Your task = Set down exactly the lines below, from the one containing "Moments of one" through the final line, and include no others.

+++ Data block +++

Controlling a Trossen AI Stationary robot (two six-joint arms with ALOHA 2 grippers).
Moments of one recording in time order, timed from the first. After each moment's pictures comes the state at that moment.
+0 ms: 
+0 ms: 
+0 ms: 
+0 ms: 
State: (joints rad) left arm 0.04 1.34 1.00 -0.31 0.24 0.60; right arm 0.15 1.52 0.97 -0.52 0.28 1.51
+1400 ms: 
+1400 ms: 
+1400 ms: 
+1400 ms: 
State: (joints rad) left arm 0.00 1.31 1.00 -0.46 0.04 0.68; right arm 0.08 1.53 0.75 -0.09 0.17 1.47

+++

Result below =
Moments of one recording in time order, timed from the first. After each moment's pictures comes the state at that moment.
+0 ms: 
+0 ms: 
+0 ms: 
+0 ms: 
State: (joints rad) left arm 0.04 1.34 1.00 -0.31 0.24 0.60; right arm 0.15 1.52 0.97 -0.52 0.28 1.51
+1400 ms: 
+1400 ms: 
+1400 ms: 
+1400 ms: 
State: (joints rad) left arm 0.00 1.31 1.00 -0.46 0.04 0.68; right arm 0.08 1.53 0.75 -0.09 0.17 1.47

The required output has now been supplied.